I would like every record reproduced exactly, with the pictures left out.

*****

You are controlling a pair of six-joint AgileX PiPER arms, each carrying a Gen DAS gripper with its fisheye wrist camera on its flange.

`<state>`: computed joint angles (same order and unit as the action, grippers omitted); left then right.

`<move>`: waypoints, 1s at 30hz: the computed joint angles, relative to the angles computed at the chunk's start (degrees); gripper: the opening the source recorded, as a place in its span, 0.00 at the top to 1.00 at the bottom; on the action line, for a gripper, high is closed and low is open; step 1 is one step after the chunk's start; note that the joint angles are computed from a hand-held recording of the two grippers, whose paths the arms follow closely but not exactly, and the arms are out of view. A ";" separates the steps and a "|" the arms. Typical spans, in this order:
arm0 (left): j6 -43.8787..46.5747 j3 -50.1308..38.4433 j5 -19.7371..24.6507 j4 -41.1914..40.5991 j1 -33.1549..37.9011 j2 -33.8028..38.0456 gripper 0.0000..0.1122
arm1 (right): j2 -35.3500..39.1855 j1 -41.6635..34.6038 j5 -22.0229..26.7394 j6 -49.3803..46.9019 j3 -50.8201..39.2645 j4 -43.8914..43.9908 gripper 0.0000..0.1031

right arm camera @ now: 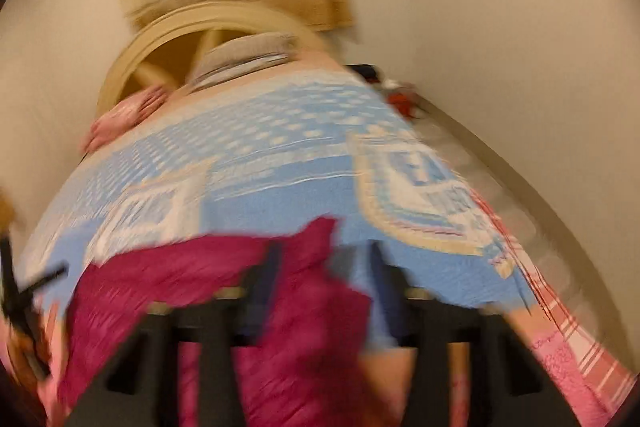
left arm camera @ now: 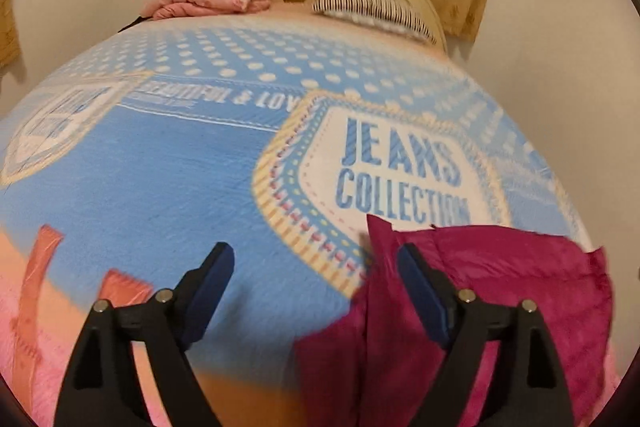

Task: Fold large clothes

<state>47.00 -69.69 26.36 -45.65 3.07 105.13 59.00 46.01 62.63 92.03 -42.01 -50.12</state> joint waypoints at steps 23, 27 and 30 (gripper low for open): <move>37.38 47.40 15.04 -35.13 20.62 -27.13 0.16 | 42.68 10.86 -15.39 16.24 -14.78 -5.95 0.88; 41.13 45.76 13.65 -45.62 13.90 -21.40 0.12 | 41.36 10.55 -17.50 19.59 -12.42 -8.18 0.88; 41.24 41.66 12.56 -52.51 7.68 -14.44 0.12 | 41.41 10.44 -18.30 20.78 -12.02 -8.99 0.88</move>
<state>88.24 -28.03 38.92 -98.16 10.75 90.70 100.41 56.45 44.33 112.80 -54.03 -59.11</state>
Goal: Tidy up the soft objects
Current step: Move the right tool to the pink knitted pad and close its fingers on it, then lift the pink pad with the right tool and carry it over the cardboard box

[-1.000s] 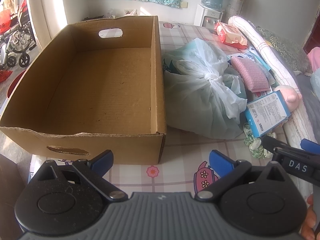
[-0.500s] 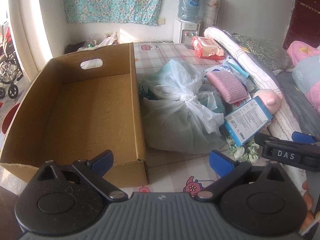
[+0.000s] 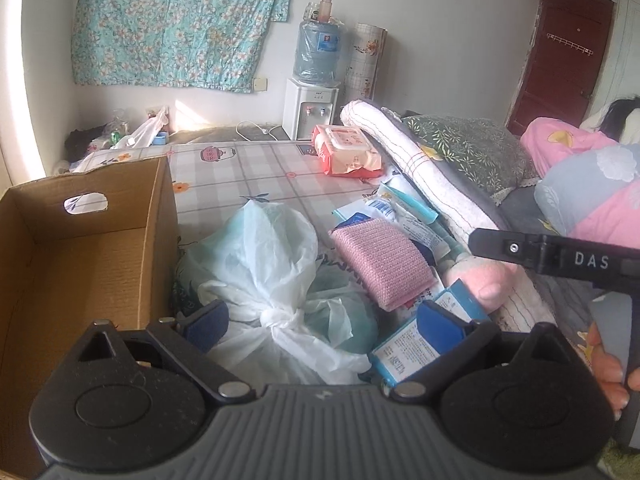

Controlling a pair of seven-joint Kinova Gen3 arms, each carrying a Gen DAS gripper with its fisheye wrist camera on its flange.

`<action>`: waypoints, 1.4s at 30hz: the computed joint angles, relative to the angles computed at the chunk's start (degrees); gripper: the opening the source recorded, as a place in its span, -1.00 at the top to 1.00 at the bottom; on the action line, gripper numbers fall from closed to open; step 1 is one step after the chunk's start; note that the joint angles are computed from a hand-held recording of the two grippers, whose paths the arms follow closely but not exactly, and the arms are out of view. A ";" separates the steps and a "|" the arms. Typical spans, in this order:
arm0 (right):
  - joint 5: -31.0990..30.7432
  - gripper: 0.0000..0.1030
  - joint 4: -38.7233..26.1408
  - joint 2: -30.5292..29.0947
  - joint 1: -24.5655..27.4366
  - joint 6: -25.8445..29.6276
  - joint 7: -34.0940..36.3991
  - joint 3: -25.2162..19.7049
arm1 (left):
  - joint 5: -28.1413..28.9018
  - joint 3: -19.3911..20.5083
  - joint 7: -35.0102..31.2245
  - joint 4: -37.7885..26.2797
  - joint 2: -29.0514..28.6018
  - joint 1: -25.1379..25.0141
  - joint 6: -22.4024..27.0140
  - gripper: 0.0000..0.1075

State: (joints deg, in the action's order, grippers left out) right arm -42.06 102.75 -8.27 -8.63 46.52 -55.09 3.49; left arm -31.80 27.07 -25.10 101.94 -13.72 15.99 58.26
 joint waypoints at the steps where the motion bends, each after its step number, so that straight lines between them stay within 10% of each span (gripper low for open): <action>1: 0.24 -0.94 -2.41 2.34 -0.05 2.10 -0.24 0.32 | -1.12 0.64 0.85 -0.02 0.99 -0.33 -0.90 -0.79; 10: 2.97 -0.08 -23.00 21.91 4.78 19.89 -7.41 -4.38 | -1.01 -5.41 -2.81 -4.14 9.44 4.18 -4.87 -0.15; 26: 4.26 0.07 -35.09 35.10 10.08 28.74 -11.76 -12.19 | 16.97 -17.18 -18.36 -13.69 20.07 5.88 -3.30 0.08; 42: -1.55 0.22 -29.45 27.05 12.31 26.38 -10.06 -12.29 | 10.86 -16.33 -13.47 -11.97 14.89 8.24 -4.95 0.00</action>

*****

- _RESULT_
You are controlling a pair of six-joint AgileX PiPER arms, each carrying a Gen DAS gripper with its fisheye wrist camera on its flange.

`<state>`: computed joint angles (same order and unit as the action, grippers omitted); left then right.

`<move>`: waypoints, 1s at 30hz: the computed joint angles, relative to the angles computed at the chunk's start (degrees); gripper: the opening the source recorded, as a place in its span, 0.00 at the top to 1.00 at the bottom; on the action line, for a gripper, high is closed and low is open; step 1 is one step after the chunk's start; note that the joint angles are computed from a hand-held recording of the two grippers, whose paths the arms follow closely but not exactly, and the arms are out of view. A ";" separates the steps and a "|" the arms. Typical spans, in this order:
arm0 (left): j6 -43.8787..46.5747 j3 -50.1308..38.4433 j5 -19.7371..24.6507 j4 -41.1914..40.5991 j1 -33.1549..37.9011 j2 -33.8028..38.0456 gripper 0.0000..0.1122
arm1 (right): j2 -35.3500..39.1855 j1 -41.6635..34.6038 j5 -22.0229..26.7394 j6 -49.3803..46.9019 j3 -50.8201..39.2645 j4 -43.8914..43.9908 gripper 0.0000..0.1031

right arm camera @ now: 
left arm camera @ now: 

Task: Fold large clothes

<state>47.00 -69.69 26.36 -45.65 3.07 105.13 59.00 46.01 62.63 92.03 -42.01 -50.12</state> joint waypoints at steps 23, 27 and 30 (gripper low for open): <move>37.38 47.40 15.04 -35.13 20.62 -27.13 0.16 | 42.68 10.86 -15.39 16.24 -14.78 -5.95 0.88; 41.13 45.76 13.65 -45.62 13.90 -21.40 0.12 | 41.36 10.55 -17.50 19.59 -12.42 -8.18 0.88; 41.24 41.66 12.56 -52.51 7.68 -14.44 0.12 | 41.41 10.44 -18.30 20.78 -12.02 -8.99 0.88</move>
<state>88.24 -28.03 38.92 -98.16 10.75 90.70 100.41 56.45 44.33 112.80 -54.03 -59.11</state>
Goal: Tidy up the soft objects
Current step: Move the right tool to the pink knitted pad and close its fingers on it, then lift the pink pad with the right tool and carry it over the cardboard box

[-1.000s] 
[-0.500s] 
[+0.000s] 

Controlling a pair of seven-joint Kinova Gen3 arms, each carrying a Gen DAS gripper with its fisheye wrist camera on its flange.

`<action>`: waypoints, 1.4s at 30hz: the computed joint angles, relative to the angles computed at the chunk's start (degrees); gripper: the opening the source recorded, as a place in its span, -1.00 at the top to 1.00 at the bottom; on the action line, gripper numbers fall from closed to open; step 1 is one step after the chunk's start; note that the joint angles are computed from a hand-held recording of the two grippers, whose paths the arms follow closely but not exactly, and the arms are out of view. A ";" separates the steps and a "|" the arms. Typical spans, in this order:
arm0 (right):
  - joint 5: -31.0990..30.7432
  - gripper: 0.0000..0.1030
  - joint 4: -38.7233..26.1408
  - joint 2: -30.5292..29.0947
  - joint 1: -24.5655..27.4366
  - joint 6: -25.8445..29.6276
  - joint 7: -34.0940..36.3991
  - joint 3: -25.2162..19.7049
arm1 (left):
  - joint 5: -28.1413..28.9018
  - joint 3: -19.3911..20.5083
  - joint 7: -35.0102..31.2245
  - joint 4: -37.7885..26.2797
  - joint 2: -29.0514..28.6018
  - joint 1: -25.1379..25.0141
  - joint 6: -22.4024..27.0140
  - gripper: 0.0000..0.1075

State: (joints deg, in the action's order, grippers left out) right arm -42.06 102.75 -8.27 -8.63 46.52 -55.09 3.49; left arm -31.80 27.07 -25.10 101.94 -13.72 15.99 58.26
 joint waypoints at the steps where the motion bends, each after its step number, so that straight lines between them stay within 10% of each span (gripper low for open): <action>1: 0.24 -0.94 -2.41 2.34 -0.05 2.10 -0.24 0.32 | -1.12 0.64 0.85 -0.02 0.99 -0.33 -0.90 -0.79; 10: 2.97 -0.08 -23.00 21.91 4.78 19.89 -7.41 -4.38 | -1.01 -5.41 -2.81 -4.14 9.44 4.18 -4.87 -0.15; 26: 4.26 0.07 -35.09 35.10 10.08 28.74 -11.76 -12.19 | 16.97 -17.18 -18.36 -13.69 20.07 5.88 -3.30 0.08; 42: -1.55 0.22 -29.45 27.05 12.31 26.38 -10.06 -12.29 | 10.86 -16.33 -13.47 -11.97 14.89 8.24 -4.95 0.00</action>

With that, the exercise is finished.